S has finally gotten his surgery date for his gastric by-pass! He'll be going in on the 14th of this month, which means we have only a week to pull together funds for hotel and accommodation's for ten days in Lubbock, TX. Thankfully the bills are alright for this month and I'm hoping nothing unexpected pops up between now and the 22nd at least. Monday he goes to Lubbock, TX for pre-op stuff then comes home Tuesday night. Wouldn't be so bad if we didn't live in Los Alamos, NM which is around 435 miles, 7 to 10 hour drive from Lubbock. This means that the rest of the money I have in my Pony Fund (money that me and S agreed on together to put aside to allow me to buy My Little Ponies) will now instead go for this trip, the kids will be left at home with our friend and his wife, I'm hoping that we'll be able to stay home for Christmas instead of having to drive down to Las Cruces NM (a 318 mile, 5 hour drive) to see his parents and everyone knows that Christmas will be a small event this year. And I do mean small, almost non-existent where gifts are concerned.
For the most part, the family is completely understanding and okay with that....unfortunately this does not include S's mother. She still expects us to buy presents for not just her, but others in the family as well, on top of coming down to her house for the holiday. What really pisses me off about this (and this on it's own makes me never want to talk or have any contract with her) but she's having the EXACT same surgery on the EXACT same day with the EXACT same doctor as S, but she's flying down (and expects us to pick her up from the airport in Lubbock then drop her off when she's cleared to go home) instead of driving and expects US to understand why SHE can't afford presents or anything fancy for Christmas. And yet our situation is the same and we're expected to buy everyone presents..not just from us, but also buy presents from HER too.
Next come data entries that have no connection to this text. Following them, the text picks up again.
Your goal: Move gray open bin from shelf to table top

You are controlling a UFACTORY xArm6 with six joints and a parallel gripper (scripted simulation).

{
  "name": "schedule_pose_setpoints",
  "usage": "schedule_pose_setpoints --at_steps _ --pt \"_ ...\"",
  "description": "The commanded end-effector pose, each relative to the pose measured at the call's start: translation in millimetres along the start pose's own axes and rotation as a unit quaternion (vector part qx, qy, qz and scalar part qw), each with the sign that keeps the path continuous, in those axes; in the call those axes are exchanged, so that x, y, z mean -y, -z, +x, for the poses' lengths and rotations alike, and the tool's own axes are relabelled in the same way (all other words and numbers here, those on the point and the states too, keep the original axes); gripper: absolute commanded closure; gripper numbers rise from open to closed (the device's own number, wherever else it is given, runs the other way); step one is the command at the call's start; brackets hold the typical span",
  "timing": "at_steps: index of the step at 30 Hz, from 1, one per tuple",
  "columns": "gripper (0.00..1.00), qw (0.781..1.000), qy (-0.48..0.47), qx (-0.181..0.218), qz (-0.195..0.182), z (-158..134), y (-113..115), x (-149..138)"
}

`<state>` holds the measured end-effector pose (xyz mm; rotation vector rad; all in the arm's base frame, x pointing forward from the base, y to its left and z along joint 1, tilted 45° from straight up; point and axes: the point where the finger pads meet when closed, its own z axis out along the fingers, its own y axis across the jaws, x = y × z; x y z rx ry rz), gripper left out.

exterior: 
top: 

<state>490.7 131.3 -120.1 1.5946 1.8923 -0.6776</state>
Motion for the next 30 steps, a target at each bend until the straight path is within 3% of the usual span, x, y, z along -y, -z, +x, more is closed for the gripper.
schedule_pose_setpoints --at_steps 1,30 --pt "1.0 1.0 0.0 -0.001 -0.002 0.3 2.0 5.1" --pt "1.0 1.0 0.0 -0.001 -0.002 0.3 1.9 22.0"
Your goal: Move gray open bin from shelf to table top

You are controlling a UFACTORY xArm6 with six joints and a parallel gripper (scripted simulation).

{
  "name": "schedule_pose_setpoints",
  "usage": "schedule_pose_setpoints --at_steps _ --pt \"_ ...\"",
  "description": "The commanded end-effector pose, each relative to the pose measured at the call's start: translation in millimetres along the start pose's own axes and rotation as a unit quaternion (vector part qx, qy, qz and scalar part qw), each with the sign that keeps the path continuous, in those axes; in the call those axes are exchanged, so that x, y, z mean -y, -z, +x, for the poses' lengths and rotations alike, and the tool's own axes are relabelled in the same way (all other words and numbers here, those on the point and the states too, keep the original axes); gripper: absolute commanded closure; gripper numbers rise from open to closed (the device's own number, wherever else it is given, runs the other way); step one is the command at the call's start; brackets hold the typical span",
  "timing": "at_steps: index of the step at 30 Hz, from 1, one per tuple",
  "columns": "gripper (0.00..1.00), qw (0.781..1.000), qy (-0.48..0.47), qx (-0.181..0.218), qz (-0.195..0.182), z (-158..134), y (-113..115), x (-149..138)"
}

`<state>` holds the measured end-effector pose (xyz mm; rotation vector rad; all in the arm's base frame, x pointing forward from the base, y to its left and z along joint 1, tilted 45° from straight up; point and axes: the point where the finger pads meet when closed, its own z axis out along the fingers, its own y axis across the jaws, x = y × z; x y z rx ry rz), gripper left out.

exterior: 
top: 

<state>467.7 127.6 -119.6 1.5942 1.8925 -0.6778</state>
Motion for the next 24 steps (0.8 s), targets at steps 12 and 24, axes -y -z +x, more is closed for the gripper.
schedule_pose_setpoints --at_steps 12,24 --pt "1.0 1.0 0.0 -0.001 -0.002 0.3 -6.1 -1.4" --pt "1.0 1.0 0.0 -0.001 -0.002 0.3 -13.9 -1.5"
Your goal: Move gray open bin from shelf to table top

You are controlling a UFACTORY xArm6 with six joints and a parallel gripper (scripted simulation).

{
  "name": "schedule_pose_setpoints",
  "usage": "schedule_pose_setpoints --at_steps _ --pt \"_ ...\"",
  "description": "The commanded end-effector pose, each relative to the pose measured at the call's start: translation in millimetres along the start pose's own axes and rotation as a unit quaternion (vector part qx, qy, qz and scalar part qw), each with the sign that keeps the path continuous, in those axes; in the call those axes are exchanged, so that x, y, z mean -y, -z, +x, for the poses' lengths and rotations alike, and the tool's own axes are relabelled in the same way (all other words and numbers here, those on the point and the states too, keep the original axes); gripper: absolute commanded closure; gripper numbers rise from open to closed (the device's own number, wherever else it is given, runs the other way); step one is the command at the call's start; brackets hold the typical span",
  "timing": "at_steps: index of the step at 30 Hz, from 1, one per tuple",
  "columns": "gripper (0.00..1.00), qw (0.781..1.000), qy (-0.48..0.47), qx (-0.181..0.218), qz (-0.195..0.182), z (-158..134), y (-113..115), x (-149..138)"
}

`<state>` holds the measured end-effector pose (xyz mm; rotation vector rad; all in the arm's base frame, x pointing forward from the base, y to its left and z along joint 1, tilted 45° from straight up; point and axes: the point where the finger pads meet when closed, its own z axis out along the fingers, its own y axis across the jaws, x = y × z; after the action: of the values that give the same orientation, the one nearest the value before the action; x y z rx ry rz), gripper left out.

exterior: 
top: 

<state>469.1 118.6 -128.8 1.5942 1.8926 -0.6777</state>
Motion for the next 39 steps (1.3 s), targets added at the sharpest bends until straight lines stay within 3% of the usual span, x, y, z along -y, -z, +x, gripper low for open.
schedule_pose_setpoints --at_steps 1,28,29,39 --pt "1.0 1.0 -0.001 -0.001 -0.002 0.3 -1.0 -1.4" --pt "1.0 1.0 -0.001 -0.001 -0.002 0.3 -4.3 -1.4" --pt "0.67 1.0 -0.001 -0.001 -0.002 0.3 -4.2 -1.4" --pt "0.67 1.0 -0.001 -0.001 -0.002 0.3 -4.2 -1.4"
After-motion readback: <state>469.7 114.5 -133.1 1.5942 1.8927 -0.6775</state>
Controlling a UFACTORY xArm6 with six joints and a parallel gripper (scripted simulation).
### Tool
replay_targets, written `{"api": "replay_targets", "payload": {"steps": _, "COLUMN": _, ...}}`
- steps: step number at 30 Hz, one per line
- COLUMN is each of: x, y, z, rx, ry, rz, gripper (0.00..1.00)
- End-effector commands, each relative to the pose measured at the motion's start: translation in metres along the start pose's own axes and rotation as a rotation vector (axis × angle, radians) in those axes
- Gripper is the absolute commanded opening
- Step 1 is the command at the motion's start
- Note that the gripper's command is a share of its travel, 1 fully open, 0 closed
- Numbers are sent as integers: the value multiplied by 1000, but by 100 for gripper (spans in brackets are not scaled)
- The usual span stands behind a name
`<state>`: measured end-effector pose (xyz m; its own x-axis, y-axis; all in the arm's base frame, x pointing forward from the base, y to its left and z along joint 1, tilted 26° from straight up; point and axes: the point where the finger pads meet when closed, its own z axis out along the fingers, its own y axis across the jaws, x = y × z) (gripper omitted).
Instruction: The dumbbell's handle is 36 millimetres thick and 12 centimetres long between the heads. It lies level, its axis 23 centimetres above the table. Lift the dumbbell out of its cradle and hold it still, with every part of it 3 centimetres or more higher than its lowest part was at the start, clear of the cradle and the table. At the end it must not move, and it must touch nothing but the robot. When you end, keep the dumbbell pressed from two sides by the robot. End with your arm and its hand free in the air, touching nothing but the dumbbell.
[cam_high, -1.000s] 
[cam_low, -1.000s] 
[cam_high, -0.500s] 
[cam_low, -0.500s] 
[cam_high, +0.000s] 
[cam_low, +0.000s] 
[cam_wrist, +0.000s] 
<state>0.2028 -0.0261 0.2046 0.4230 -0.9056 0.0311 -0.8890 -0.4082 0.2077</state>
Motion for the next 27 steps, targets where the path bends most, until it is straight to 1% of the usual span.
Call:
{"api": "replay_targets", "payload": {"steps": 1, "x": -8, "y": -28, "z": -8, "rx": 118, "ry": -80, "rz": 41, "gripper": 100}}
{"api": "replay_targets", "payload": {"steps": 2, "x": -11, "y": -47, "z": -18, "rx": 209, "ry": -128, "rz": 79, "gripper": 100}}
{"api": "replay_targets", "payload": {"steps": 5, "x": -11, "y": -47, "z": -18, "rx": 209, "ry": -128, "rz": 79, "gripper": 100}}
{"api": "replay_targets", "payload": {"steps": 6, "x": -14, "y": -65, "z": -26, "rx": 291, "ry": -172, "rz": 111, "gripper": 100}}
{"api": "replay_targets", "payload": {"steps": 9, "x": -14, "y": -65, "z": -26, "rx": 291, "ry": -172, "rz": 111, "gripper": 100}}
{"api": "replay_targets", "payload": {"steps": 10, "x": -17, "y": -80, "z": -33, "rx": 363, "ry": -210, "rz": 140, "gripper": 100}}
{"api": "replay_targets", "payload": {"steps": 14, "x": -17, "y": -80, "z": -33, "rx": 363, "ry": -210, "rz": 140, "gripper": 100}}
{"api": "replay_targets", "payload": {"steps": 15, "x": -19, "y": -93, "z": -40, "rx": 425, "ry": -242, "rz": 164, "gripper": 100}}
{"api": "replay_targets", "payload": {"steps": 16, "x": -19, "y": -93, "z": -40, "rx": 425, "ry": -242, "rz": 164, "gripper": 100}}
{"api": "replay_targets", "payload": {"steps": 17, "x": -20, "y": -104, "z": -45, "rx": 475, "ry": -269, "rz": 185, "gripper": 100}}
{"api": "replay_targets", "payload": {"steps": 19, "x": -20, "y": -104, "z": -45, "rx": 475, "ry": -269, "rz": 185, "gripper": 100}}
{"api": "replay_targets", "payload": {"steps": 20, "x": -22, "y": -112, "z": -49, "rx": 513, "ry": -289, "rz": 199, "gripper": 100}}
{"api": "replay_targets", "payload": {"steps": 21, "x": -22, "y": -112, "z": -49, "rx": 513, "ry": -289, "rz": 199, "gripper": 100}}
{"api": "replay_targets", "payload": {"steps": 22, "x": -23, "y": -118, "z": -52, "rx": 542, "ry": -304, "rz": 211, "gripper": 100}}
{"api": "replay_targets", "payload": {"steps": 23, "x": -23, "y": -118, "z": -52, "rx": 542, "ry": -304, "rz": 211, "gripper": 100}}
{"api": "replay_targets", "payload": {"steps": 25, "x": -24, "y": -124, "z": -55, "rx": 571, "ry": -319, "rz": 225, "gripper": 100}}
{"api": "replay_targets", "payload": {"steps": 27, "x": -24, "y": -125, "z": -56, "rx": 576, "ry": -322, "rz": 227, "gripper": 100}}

I am absolutely dumbfounded on the lack of logic. The fact that she would even expect that actually doesn't surprise me even in the tiniest bit. The fact that she's going to be very put off and upset at us because we're not going to do as she wishes makes me want to write her off completely and never see her again.
Unfortunately his dad is the sweetest person on the planet (right next to my own dad of course) and writing her off would also mean writing him off and that's just not fair to him. Specially since the kids love him (Grandma not so much). God knows hell will rise if we go down there empty handed so even though I'm completely uncomfortable even thinking about asking this, I have set up a donation taking section on my website and I do ask that if you can, please, please help! Even a donation of just a dollar will go a long way (I still have connections--I'm hoping at least!) and will go 100% to the surgery and everything around it. I already know that the small amount we're going to do this year is going to piss my "mother-in-law" off and probably make her hate me even more, but she's not the one who is most important here, S is. S looked into this surgery first. S picked out this doctor first. S got his surgery date first. And for reasons even our children cannot understand she has to copy him. The woman has mental problems she is in denial of I am sure. Either way a little is better than nothing and she will be happy with that or I will find a way to keep S's dad in the picture while completely cutting her off.
If you can help financially, please see my website The Black Lioness and scroll to the bottom of the main page there for the Paypal donate button and click on it. You do not need a Paypal account (but they are free and if you decide to sign up for one I do suggest getting a free Merchant account--saves on fees, trust me!) you can use a credit card or eCheck. I originally set up the donate account for donations to help me pay for customizing and collecting ponies that I never got around to actually using so the thank you page has a happy Butterscotch My Little Pony on it.
If you cannot help financially I do not mind at all. An e-hug and grumblings about S's mother is just as welcomed. Share a few "mother-in-law" stories yourself so I don't feel like mine is beyond Cruella DeVille evil. Donations of My Little Ponies are also welcomed (I actually have a page for that), but we need the money more than the ponies. However, I never look a gift horse in the mouth so send away! Feel free to roam the site, it's a bit small at the moment and sign the book if you wish.
Thanks to everyone for everything.
To my fellow MLP lovers gals and guys alike, for keeping the My Little Pony Trading Post and My Little Pony Arena alive and hopping, for being willing to part with your ponies at prices I can actually afford and just for being a great group of individuals!
To my friends who'll read this and still like to tease me about my new addiction to My Little Ponies, I love you for that. You're the ones who help keep me sane by reminding me it's not always serious.
To the women with nightmarish mother-in-laws or boyfriend's mothers, ladies be strong! I know this time of year is the hardest and it seems like holidays always bring out the worst in them, just remember it's not about them though. It's about the ones closest to you whom you spend all or most of your time with. You can't make everyone happy all of the time. Pick your battles!
Happy Holidays and best wishes to you all!